Вскоре после нашей эфирной дискуссии мы со Старовойтовой оказались вместе на международной конференции в Англии. На обратном пути стояли друг за другом в очереди на посадку. Знакомы были заочно, через радио-волны, я не стал навязываться, не представился. Лицо Старовойтовой светилось удовлетворенностью, как сияет человек, достигший желаемого результата. По возвращении Галину Васильевну стали упрекать в незаконном приобретении за рубежом недвижимости. Она покупки не отрицала, нарушение же объясняла не как юрист (её самоопределение), а как объяснил бы, пожалуй, каждый из нас житейскими обстоятельствами. Юрист для других, а для себя…
Это и есть готтентотская мораль, ныне называемая двойной. Между нарушением правил поборницей международной законности и правилами, продиктованными нашей отгороженностью от мира, втискивается множество нелепостей и нашей политики и нашего общественного обихода. Понятия не имею об источниках валютных средств юридической советницы нашего политического руководства. Зато знаю, как спрашивали за валюту в эпоху неконвертируемого рубля. Если расход выданных тебе долларов или фунтов не подтвержден квитанциями, возмести рублями в двадцатикратном размере.

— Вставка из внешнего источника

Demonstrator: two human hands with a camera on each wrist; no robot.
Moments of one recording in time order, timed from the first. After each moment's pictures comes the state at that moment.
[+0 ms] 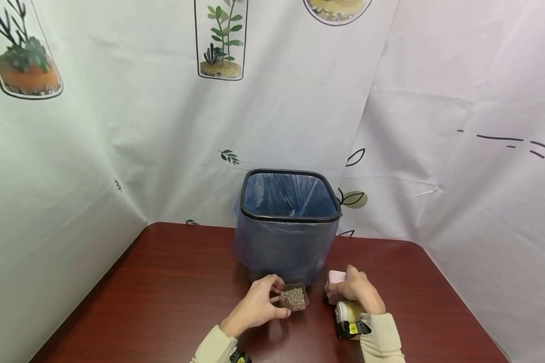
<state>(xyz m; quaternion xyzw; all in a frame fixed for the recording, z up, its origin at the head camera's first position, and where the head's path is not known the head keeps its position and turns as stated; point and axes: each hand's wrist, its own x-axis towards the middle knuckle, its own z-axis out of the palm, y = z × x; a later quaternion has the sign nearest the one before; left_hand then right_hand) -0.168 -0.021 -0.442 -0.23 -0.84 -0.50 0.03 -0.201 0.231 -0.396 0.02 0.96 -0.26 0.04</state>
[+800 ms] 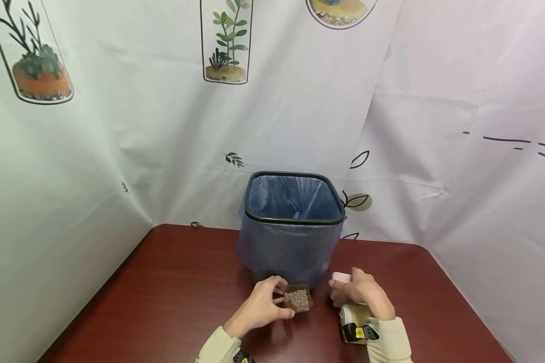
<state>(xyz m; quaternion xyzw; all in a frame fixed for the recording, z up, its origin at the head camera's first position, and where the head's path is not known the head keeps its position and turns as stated) -0.167 -0.023 -0.438 -0.22 -0.83 -0.51 0.00 -0.191 0.230 -0.378 0.00 0.97 -0.25 0.05</state>
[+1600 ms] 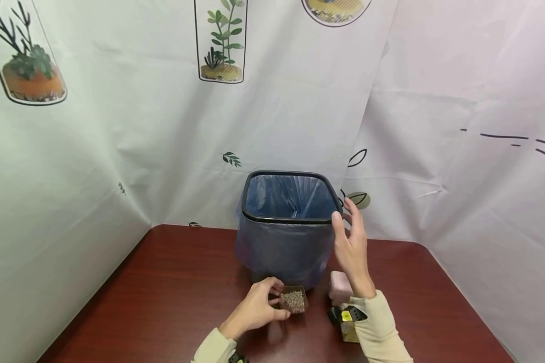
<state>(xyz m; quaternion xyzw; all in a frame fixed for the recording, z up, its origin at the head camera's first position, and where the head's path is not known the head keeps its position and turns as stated) -0.168 -0.027 -0.443 -0.22 -0.83 -0.51 0.00 -0.211 0.188 -0.330 -0.16 0.75 -0.55 -0.33</state>
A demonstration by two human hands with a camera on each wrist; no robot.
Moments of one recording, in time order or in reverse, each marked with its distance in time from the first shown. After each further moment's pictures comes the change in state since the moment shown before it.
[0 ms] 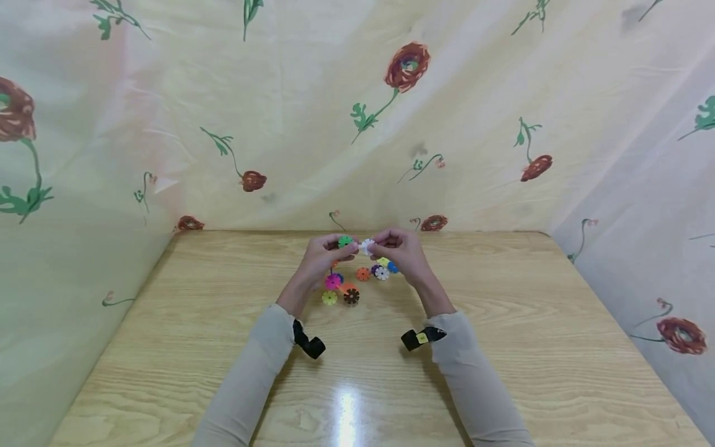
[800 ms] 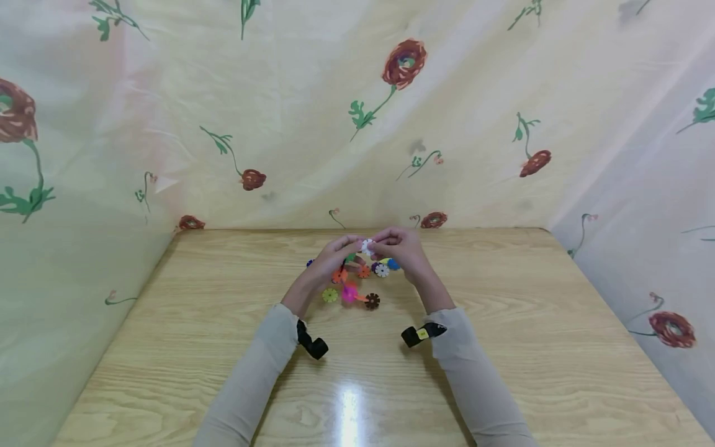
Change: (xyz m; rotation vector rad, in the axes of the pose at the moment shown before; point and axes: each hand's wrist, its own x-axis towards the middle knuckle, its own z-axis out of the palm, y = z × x) left_hand -0.001 -0.008 0.007 0.044 -0.194 -0.119; right_hand 0.001 0.002 -0.002 0.016 0.025 0.191
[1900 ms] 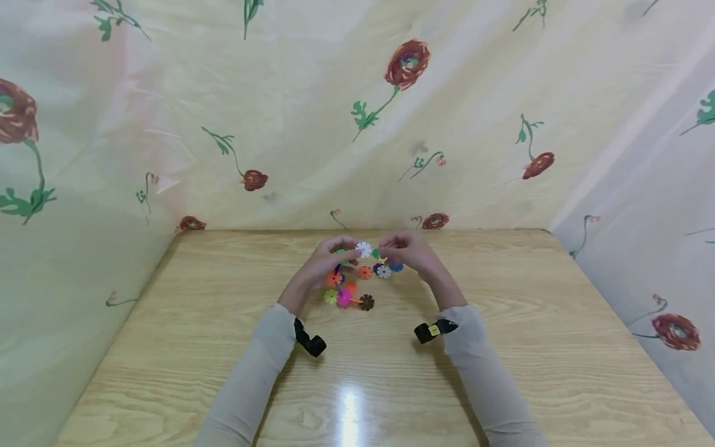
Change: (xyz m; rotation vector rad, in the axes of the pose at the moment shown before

Однажды у дверей академической бухгалтерии мы в ожидании своей очереди сидели на обширном сильно потертом, полупроваленном диване. Вернувшийся с Гималайской Конференции ученый рассказывал о поездке и ради выразительности размахивал руками. В кулаке у рассказчика была зажата подлежащая возвращению валюта, в том числе, мелочь, пальцы от силы чувств у него разжались, монеты вырвались и провалились в щель между сидением и спинкой дивана. Мы даже под диван заглядывали, пытаясь проникнуть внутрь кожаного лежбища, но, оказалось, зря мы ползали, мелочь разрешалось оставить при себе.